Align E. coli reads (PacBio) to E. coli Reference

Let’s align some PacBio reads from the E. coli K12, MG1655 strain to an E. coli K12, MG1655 reference genome. If you google for “Koren MG1655 wgs-assembler” you should find this page, where three xzipped fastq files can be downloaded. Grab just one, and uncompress it. Then, grab the appropriate reference genome (as we did yesterday). Finally, take only the first ~4000 reads from the read set, and align them to the reference, to produce a SAM file, as we did yesterday. Does everything look as expected?

SOLUTION

From the provided link, download the first fastq.xz file … the direct links aren’t very direct, but the first of the three provided curl commands works nicely:

curl -L -o escherichia_coli_k12_mg1655.m130404_014004_sidney_c100506902550000001823076808221337_s1_p0.1.fastq.xz http://sourceforge.net/projects/wgs-assembler/files/wgs-assembler/wgs-8.0/datasets/escherichia_coli_k12_mg1655.m130404_014004_sidney_c100506902550000001823076808221337_s1_p0.1.fastq.xz/download

Then, a little googling around will tell you the command to uncompress a .xz file:

unxz escherichia_coli_k12_mg1655.m130404_014004_sidney_c100506902550000001823076808221337_s1_p0.1.fastq.xz

Some more googling should get you to the Illumina iGenomes site:

https://support.illumina.com/sequencing/sequencing_software/igenome.html

And we’ll download the only MG1655 archive:

wget ftp://igenome:G3nom3s4u@ussd-ftp.illumina.com/Escherichia_coli_K_12_MG1655/NCBI/2001-10-15/Escherichia_coli_K_12_MG1655_NCBI_2001-10-15.tar.gz

And un-archive it using the ‘tar’ command:

tar -xzvf Escherichia_coli_K_12_MG1655_NCBI_2001-10-15.tar.gz

Now we want to align the first 4,000 reads to the genome.

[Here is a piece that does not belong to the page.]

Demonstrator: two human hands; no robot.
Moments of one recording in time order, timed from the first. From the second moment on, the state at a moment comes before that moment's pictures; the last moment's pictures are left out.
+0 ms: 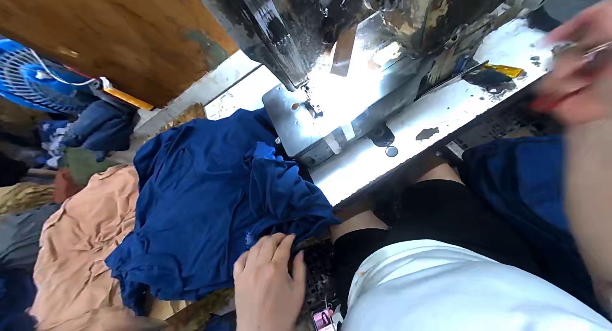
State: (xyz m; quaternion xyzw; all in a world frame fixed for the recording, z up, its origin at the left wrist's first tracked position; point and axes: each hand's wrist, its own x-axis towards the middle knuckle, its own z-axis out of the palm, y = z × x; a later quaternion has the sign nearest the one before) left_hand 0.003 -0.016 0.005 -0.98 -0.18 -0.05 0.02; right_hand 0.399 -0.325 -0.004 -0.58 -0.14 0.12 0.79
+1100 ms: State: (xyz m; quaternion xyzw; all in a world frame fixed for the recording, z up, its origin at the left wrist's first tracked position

Since each sequence takes up four lines, we want the first 16k lines:

head -n 16000 escherichia_coli_k12_mg1655.m130404_014004_sidney_c100506902550000001823076808221337_s1_p0.1.fastq > ecoli.4k.fastq

Then, we could use the pre-indexed files included in the archive, but for simplicity’s sake, let’s do it ourselves. We’ll link in the genome, load the BWA module, then index:

ln -s Escherichia_coli_K_12_MG1655/NCBI/2001-10-15/Sequence/WholeGenomeFasta/genome.fa .
module load bwa/0.7.16a
bwa index genome.fa

Finally, we’ll align using BWA’s MEM algorithm:

bwa mem genome.fa ecoli.4k.fastq > ecoli.PB.MEM.sam

For those who are interested, here’s how you’d create a BAM file that could be viewed in IGV:

module load samtools/1.8
samtools view -uhS ecoli.PB.MEM.sam | samtools sort -o ecoli.PB.MEM.bam -
samtools index ecoli.PB.MEM.bam
samtools flagstat ecoli.PB.MEM.bam  # for some summary stats

Note that the trailing ‘-‘ in the second line of the preceding code block is a substitute for a file name, when the command is receiving data from standard in (STDIN), but the command format requires a file name.